At the end of last week, U.S. Rep. Brian Mast, R-Fla., raised concerns about the U.S. Army Corps’ announcement that the Corps will schedule releases from Lake Okeechobee to the Treasure Coast.
In anticipation of the 2023 rainy season, the Corps is planning preemptive discharges to the St. Lucie River Estuary and the Caloosahatchee River Estuary.
In a letter to Colonel James Booth, the Jacksonville District Commander of the U.S. Army Corps of Engineers, Mast urged him to take every possible step to end the discharges as soon as possible and take immediate action to prevent additional discharges in the rainy season.
Mast urged the Corps to lower lake levels in the dry season by maximizing flexibility elsewhere in the system, including full utilization of dispersed water management projects and other structures south of the lake.
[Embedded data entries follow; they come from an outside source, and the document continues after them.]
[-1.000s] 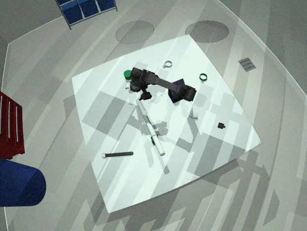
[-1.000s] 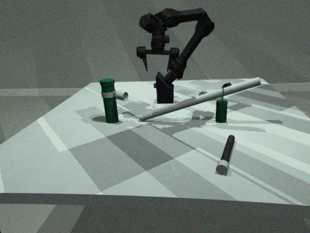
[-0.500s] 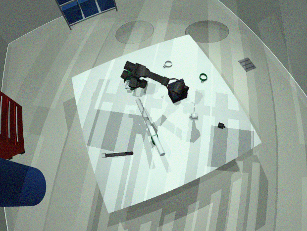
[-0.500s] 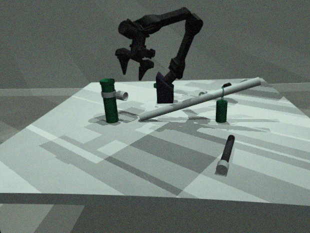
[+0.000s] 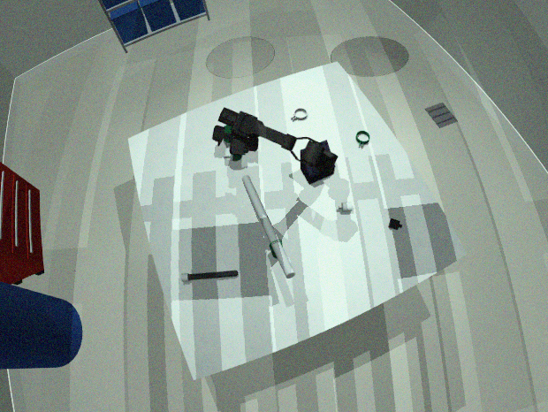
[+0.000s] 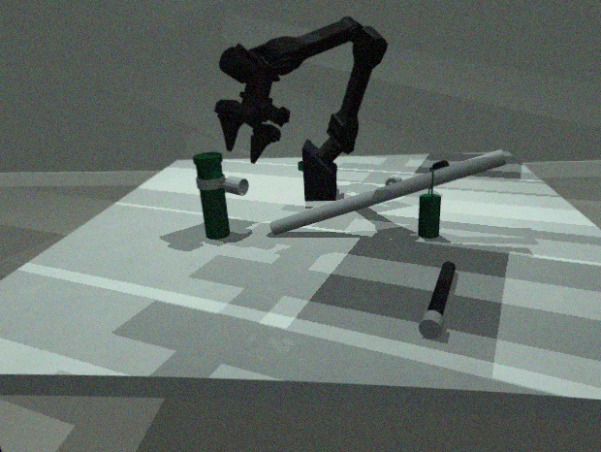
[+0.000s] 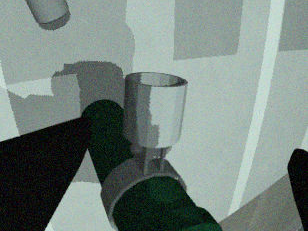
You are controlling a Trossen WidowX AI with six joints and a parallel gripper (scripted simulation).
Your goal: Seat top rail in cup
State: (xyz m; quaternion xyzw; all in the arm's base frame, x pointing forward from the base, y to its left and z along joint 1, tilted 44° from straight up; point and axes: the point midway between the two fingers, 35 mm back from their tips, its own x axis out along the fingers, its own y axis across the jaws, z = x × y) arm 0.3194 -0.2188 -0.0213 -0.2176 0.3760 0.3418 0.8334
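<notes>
My gripper tip is now 6 cm above the grey brace band, 5 cm to the left of it and 2 cm past it. From my gripper tip the other things lie so: short green post: 43 cm to the left, 10 cm below; then black piece: 57 cm to the left, 51 cm behind, 19 cm below.
</notes>
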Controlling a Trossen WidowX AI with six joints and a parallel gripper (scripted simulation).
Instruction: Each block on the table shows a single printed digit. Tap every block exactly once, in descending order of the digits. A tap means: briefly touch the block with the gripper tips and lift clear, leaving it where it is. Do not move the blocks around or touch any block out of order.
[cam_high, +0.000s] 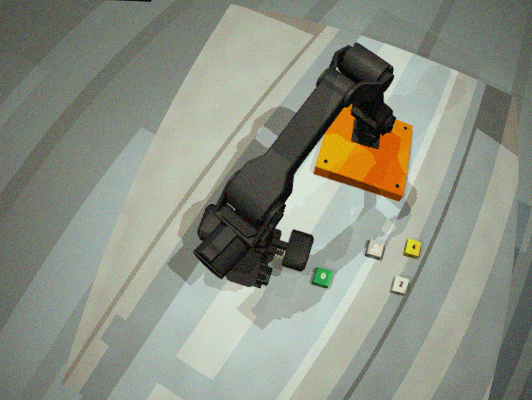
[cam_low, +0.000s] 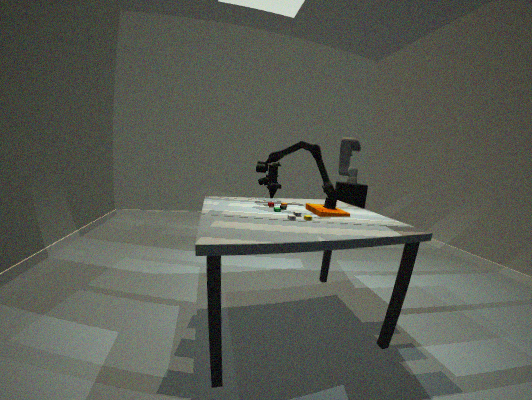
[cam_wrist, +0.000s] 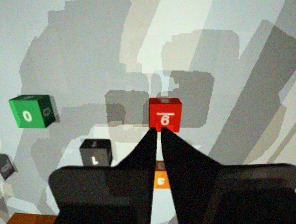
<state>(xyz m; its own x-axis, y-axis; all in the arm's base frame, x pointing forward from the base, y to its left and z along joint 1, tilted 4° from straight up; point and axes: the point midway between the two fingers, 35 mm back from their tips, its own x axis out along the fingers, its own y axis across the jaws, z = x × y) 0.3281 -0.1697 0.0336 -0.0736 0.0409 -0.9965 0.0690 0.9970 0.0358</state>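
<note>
Right now my gripper tip is 10 mm to the left of the red block and 40 mm above it. Round my gripper tip: orange block (90 mm behind, 40 mm below); dark block (50 mm behind, 70 mm to the left, 40 mm below); green block (10 mm ahead, 130 mm to the left, 40 mm below).
</note>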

Any level of discharge above zero cubic feet per second is ecologically damaging to the St. Lucie estuary.
“The only acceptable number of discharges to our community is zero. Anything more than that harms our community,” said Mast.
The plan would send roughly 2 billion cubic feet of fresh water into the brackish ecosystem of the St. Lucie each week for an unknown period of time. It will upset the balance and threaten the species that habitat the estuary, and potentially have a negative impact on the Treasure Coast’s economy and public health.